The environment for this problem is a maze with walls and a single exit. An agent (the learner and decision maker) is placed somewhere in the maze. The agents' goal is to reach the exit as quickly as possible. To get there the agent moves through the maze in a succession of steps. For every step the agent must decide which action to take. The options are move left, right, up or down. For this purpose the agent is trained; it learns a policy (Q) which tells what is the best next move to make. With every step the agent incurs a penalty or - when finally reaching the exit - a reward. These penalties and rewards are the input when training the policy.
The values for the penalties and rewards are defined in class Maze in maze.py:
reward_exit = 10.0 # reward for reaching the exit cell
penalty_move = -0.05 # penalty for a move which did not result in finding the exit cell
penalty_visited = -0.25 # penalty for returning to a cell which was visited earlier
penalty_impossible_move = -0.75 # penalty for trying to enter an occupied cell or moving out of the maze
The policies (or models) used here are based on Sarsa and Q-learning. During training the learning algorithm updates the action-value function Q for each state which is visited. The most preferable action is indicated by the highest value. Updating these values is based on the reward or penalty incurred after the action was taken. With TD-learning a model learns at every step it takes, not only when the exit is reached. However, learning does speed up once the exit has been reached for the first time.
This project demonstrates different models which learn to move through a maze. Class Maze in file maze.py in package environment defines the environment including the rules of the game (rewards, penalties). In file main.py an example of a maze is defined (but you can create your own) as a np.array. By selecting a value for test from enum Test a certain model is trained and can then be used to play a number of games from different starting positions in the maze. When training or playing the agents moves can be plotted by calling Maze.render(Render.MOVES). To also display the progress of training call Maze.render(Render.TRAINING). This visualizes the most preferred action per cell. The higher the value the greener the arrow is displayed.
Package models contains the following models:
- RandomModel is the simplest model and just selects the next move randomly. It is dumb all over and learns nothing. You are lucky if you get to the exit using this model.

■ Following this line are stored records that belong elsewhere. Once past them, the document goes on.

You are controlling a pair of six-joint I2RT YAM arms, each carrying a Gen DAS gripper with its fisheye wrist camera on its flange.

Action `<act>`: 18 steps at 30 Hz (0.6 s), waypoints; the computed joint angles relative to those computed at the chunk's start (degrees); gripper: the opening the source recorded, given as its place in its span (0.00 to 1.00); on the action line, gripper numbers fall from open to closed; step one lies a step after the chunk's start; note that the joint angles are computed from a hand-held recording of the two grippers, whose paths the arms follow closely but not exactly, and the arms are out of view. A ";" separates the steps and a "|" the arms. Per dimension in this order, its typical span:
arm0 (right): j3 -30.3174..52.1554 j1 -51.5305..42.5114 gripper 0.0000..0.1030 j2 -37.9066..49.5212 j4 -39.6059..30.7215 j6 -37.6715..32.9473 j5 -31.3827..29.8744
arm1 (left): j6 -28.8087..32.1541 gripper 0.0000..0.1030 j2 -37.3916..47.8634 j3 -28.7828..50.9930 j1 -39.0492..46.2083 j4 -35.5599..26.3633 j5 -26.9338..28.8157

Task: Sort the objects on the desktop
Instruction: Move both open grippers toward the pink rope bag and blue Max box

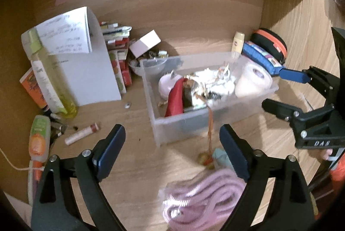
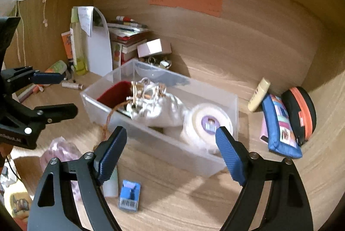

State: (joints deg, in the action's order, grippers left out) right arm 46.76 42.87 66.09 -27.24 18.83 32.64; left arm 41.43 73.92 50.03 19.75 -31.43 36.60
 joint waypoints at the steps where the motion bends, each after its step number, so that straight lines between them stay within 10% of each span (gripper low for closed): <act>1: -0.41 0.04 0.80 -0.27 -0.18 0.32 -0.12 | 0.61 0.87 -0.06 -0.35 0.39 -0.28 -0.06; 18: -9.42 1.50 0.80 -2.28 -1.96 6.26 -5.39 | 18.53 0.88 -1.76 -8.33 8.16 -8.74 -1.79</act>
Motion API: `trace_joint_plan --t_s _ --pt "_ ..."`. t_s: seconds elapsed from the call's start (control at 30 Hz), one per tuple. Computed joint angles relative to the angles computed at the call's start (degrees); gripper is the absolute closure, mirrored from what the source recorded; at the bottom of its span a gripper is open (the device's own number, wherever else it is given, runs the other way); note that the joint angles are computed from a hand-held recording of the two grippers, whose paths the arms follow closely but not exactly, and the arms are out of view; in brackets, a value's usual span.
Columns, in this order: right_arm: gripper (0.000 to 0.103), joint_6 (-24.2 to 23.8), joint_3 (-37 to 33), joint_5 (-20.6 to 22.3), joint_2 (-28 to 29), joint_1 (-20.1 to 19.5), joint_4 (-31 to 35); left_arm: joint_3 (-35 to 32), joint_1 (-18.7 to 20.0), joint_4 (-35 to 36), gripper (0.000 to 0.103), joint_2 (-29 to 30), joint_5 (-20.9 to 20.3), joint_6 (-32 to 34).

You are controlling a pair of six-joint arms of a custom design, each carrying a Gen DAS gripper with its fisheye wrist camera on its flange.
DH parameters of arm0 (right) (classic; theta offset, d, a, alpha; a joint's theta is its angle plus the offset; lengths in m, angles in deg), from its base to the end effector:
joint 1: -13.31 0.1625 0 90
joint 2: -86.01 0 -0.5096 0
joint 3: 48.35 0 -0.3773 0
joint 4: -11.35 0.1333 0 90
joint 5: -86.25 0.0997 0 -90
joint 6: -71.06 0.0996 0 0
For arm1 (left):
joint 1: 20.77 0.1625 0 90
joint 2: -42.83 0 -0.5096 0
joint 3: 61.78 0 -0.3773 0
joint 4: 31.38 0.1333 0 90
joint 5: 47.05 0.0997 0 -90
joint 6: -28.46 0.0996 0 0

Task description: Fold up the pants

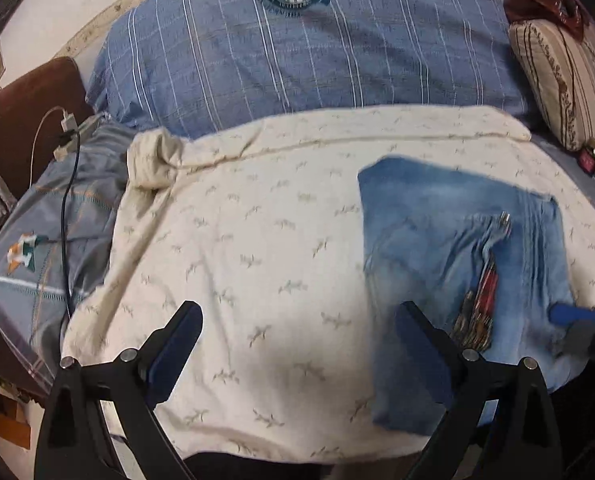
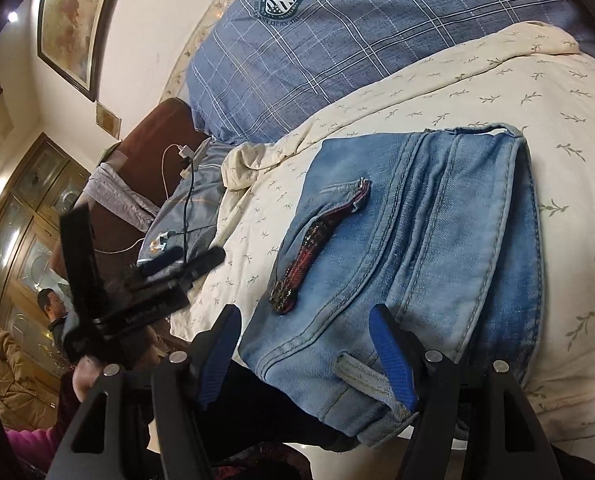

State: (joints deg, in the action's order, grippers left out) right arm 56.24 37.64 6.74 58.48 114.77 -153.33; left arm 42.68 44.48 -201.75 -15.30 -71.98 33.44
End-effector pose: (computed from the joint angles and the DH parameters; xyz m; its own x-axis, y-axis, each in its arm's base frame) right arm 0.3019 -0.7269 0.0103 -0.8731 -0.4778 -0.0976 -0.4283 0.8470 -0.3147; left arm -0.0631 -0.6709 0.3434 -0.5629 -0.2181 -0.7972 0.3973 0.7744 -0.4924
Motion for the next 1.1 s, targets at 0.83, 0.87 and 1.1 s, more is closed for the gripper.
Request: trace_joint_plan --t_s 0.83,0.87,1.1 --pt "0.033 -1.4 -2.9 -5.2 1.4 0.7 5.2 -0.3 4.7 12.6 0.005 -0.4 -7.4 -12.6" --pt "0.033 -0.8 -2.0 -3.9 0.9 0.3 3.8 0.2 4.5 11.1 0.005 -0.8 -7.7 -11.7" --pt "0.033 5.8 2.8 -2.3 -1.2 -1.8 -11.4 -0.8 4.2 4.5 0.005 -2.3 -10.4 -7.6"
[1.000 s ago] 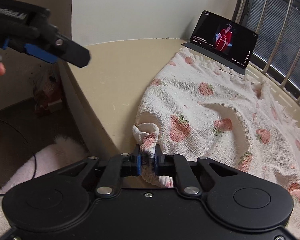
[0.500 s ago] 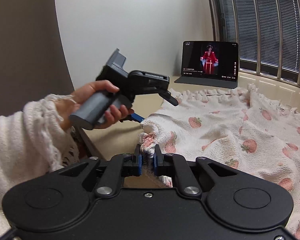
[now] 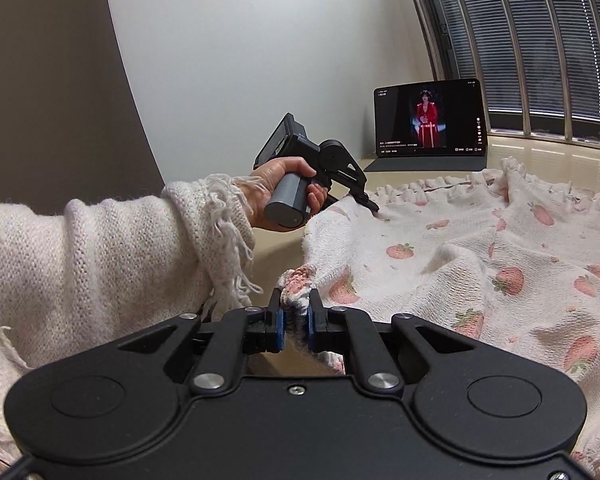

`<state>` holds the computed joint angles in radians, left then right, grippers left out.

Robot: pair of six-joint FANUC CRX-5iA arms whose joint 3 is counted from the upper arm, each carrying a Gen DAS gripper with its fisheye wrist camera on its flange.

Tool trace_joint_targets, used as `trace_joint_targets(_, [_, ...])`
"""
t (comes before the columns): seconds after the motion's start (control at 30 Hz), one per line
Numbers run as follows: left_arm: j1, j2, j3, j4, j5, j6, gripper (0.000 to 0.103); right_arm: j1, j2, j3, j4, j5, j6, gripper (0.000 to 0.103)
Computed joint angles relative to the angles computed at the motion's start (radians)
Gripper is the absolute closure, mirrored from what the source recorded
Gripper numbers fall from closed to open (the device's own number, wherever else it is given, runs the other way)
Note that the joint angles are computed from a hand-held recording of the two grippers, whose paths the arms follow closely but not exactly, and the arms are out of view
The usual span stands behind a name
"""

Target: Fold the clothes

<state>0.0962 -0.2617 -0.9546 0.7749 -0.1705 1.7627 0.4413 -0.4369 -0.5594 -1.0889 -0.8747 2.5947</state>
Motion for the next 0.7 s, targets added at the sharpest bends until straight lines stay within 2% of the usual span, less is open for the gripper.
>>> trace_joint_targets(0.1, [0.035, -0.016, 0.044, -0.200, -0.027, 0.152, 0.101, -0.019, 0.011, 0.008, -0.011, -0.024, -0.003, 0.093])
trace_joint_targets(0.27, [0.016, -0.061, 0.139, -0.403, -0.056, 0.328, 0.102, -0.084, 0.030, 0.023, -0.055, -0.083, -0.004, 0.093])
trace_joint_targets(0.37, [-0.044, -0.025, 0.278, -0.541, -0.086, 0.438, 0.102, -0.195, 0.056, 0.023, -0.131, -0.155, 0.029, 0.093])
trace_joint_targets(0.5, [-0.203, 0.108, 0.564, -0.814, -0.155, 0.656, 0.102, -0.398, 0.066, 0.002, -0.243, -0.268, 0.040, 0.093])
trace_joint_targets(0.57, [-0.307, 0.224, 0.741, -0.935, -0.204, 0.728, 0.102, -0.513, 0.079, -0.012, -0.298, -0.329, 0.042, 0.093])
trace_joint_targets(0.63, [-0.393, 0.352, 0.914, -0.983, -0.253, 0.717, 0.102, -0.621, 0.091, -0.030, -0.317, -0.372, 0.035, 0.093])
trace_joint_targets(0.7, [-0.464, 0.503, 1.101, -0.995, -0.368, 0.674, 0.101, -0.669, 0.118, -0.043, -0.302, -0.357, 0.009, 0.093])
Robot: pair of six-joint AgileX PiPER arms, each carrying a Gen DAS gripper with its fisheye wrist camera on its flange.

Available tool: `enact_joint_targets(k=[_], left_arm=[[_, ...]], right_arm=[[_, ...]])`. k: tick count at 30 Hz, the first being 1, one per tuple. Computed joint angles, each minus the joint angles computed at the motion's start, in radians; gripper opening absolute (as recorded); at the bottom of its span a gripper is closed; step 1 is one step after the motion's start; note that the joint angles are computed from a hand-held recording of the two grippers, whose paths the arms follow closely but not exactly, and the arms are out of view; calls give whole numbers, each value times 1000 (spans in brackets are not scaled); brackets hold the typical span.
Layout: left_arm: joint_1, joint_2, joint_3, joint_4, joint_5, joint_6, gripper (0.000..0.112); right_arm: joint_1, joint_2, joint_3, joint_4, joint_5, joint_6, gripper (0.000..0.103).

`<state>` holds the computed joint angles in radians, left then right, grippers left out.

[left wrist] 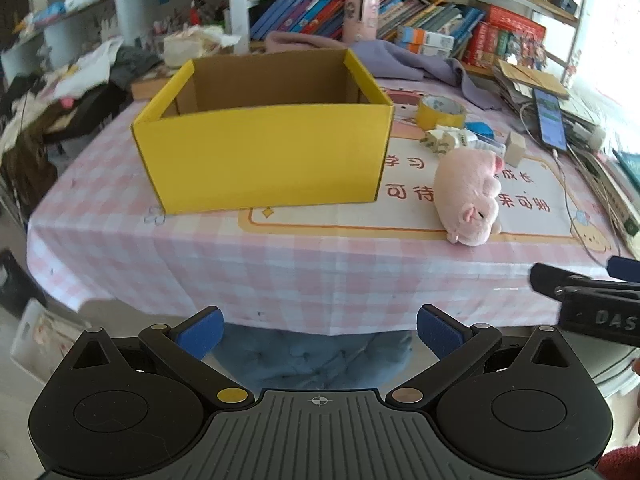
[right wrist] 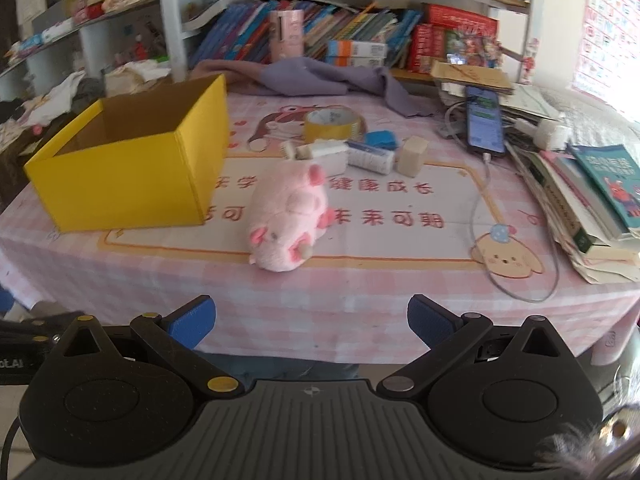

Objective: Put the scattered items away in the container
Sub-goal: 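Move the left tool toward the pink plush pig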

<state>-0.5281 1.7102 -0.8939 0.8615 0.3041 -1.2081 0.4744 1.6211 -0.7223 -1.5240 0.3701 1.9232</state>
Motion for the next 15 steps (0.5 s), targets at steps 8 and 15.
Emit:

- QTableModel uses a table to record the value of each (state, action) pair. For a state the highest value indicates the most desirable action. These values are constantly refined during training. This is a fast way to learn a policy.
- SarsaTableModel uses a similar setup as the previous model, but takes less risk during learning (= on-policy learning).
- QTableTraceModel is an extension of the QTableModel. It speeds up learning by keeping track of previously visited state-action pairs, and updates their values as well although with a decaying rate.
- SarsaTableTraceModel is a variant of SarsaTableModel but adds an eligibility trace, just as QTableTraceModel.
- QReplayNetworkModel is a simple neural network which learns the relation between a state and the corresponding values by replaying previous moves. It is significantly slower than all other models, and an overkill for a problem with such a small state space. As an extra feature after learning it saves the model to disk so this can be loaded later for a next game. This is typically how you would use a neural network in a real world situation where training is separated from actual use.
The table below gives an impression of the relative performance of each of these models (on my PC):
Model | Trained | Average no of episodes | Average training time |
---|---|---|---|
QTableModel | 10 times | 149.5 | 16.5 sec |
QTableTraceModel | 10 times | 87.0 | 5.2 sec |
SarsaTableModel | 10 times | 114.0 | 11.7 sec |
SarsaTableTraceModel | 10 times | 73.0 | 5.5 sec |
QReplayNetworkModel | 10 times | 113.5 | 4 min 48 sec |
Requires matplotlib, numpy, keras and tensorflow.